(Exercise prompt):
Restate each entry word for word. Keep every detail intact.

(Dataset content):
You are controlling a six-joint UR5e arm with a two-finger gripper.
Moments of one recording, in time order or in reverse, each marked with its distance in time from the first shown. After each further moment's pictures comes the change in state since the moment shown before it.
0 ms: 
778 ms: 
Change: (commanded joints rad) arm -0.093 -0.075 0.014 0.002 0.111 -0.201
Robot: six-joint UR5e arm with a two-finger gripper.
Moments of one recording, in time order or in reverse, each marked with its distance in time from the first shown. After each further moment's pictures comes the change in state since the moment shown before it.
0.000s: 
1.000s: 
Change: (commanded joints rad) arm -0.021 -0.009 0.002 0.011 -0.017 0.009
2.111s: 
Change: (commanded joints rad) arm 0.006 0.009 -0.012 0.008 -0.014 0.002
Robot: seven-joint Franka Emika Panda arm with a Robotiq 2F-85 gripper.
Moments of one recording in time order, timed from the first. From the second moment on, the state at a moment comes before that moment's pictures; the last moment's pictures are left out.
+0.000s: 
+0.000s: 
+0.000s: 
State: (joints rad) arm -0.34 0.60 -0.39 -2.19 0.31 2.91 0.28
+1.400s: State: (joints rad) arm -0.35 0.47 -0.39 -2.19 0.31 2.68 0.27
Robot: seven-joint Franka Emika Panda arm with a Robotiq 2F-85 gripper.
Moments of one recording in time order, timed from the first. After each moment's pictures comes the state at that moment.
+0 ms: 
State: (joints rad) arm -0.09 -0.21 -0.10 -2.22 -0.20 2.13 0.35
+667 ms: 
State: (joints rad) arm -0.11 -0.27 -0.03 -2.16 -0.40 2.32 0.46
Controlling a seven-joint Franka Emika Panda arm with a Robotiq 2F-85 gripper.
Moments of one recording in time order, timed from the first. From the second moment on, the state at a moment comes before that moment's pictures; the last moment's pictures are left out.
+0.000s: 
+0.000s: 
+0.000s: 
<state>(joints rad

(Written answer):
You are controlling a six-joint UR5e arm with a two-finger gripper.
Moments of one recording, in time order or in reverse, each marked with its distance in time from the first shown. After each further moment's pictures comes the change in state since the moment shown before it.
0 ms: 
778 ms: 
Change: (commanded joints rad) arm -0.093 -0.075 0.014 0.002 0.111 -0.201
Robot: six-joint UR5e arm with a two-finger gripper.
Moments of one recording, in time order or in reverse, each marked with its distance in time from the first shown. After each further moment's pictures comes the change in state since the moment shown before it.
0.000s: 
1.000s: 
Change: (commanded joints rad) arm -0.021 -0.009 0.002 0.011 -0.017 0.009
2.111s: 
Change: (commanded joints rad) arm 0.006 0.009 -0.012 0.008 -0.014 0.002
Robot: seven-joint Franka Emika Panda arm with a Robotiq 2F-85 gripper.
Moments of one recording in time order, timed from the first. From the second moment on, the state at a moment comes before that moment's pictures; the last moment's pictures are left out.
+0.000s: 
+0.000s: 
+0.000s: 
State: (joints rad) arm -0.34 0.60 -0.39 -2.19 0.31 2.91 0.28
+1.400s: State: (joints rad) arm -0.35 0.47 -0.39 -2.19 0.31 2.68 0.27
Robot: seven-joint Franka Emika Panda arm with a Robotiq 2F-85 gripper.
Moments of one recording in time order, timed from the first. After each moment's pictures comes the state at that moment.
+0 ms: 
State: (joints rad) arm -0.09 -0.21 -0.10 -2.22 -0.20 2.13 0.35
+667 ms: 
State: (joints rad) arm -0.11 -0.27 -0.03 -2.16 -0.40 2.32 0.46
Controlling a seven-joint Franka Emika Panda arm with a Robotiq 2F-85 gripper.
Moments of one recording in time order, timed from the first. From the second moment on, the state at a moment comes before that moment's pictures; the last moment's pictures are left out.
+0.000s: 
+0.000s: 
+0.000s: 
<state>(joints rad

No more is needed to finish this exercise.